(Exercise)
The string "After" may appear in lines of the listing. Report each line where it does.

-- Provided records follows --

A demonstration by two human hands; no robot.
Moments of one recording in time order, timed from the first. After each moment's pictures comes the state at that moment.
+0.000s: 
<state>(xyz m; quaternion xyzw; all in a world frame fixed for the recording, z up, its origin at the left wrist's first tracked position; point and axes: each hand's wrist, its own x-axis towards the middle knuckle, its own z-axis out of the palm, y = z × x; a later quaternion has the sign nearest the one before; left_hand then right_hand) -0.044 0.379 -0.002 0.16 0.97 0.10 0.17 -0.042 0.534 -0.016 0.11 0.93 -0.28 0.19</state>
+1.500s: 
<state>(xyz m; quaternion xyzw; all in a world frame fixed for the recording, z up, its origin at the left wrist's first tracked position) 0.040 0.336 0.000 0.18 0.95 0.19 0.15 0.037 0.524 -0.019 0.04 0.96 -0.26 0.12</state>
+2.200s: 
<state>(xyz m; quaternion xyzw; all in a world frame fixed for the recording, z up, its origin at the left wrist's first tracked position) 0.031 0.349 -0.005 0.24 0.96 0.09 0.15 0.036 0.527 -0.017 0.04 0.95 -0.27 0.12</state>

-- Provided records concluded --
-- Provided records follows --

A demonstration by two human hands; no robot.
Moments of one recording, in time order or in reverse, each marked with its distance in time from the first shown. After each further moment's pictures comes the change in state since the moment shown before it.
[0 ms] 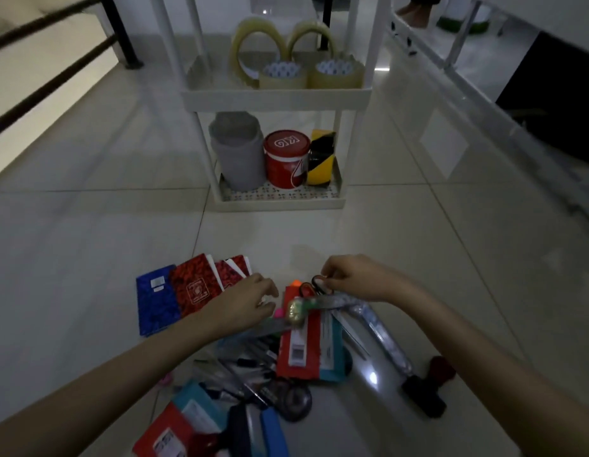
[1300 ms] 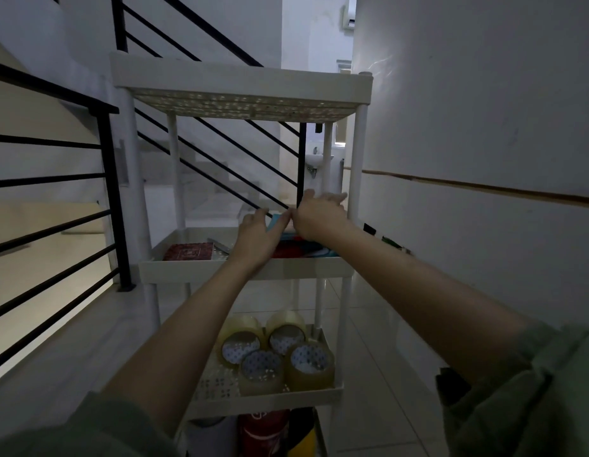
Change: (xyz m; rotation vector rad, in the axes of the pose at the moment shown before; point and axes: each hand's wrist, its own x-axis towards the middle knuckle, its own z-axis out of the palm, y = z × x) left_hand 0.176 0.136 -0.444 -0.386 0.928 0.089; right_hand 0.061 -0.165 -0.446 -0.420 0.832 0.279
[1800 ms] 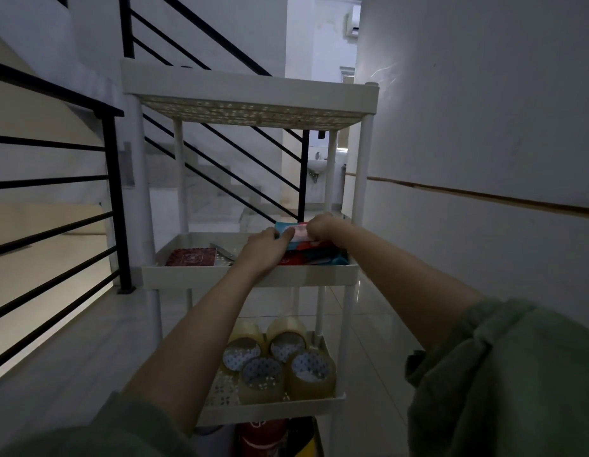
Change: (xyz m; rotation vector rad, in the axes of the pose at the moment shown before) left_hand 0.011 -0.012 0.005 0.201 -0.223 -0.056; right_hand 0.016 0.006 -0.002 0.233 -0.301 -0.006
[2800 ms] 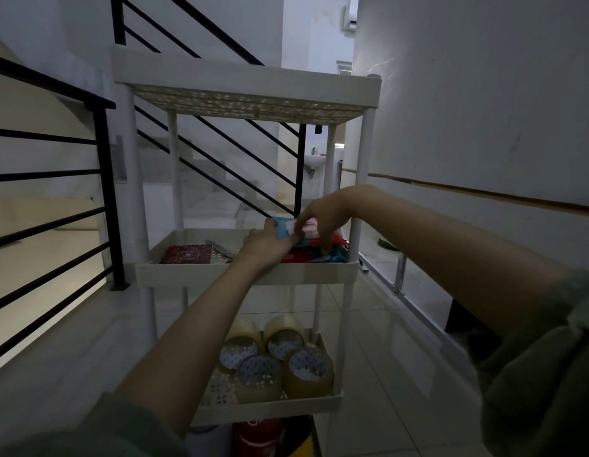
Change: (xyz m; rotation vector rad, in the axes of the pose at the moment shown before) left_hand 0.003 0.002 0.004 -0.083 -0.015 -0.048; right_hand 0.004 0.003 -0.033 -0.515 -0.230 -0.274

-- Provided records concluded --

(Exercise answer)
Moments of one recording in time order, timed from the first. After each moment's pictures comes the state at that moment.
Moments of one recording, in time order or in reverse, each marked with its distance in time from the first shown. After each further moment's pictures comes the change in state since the moment shown before it.

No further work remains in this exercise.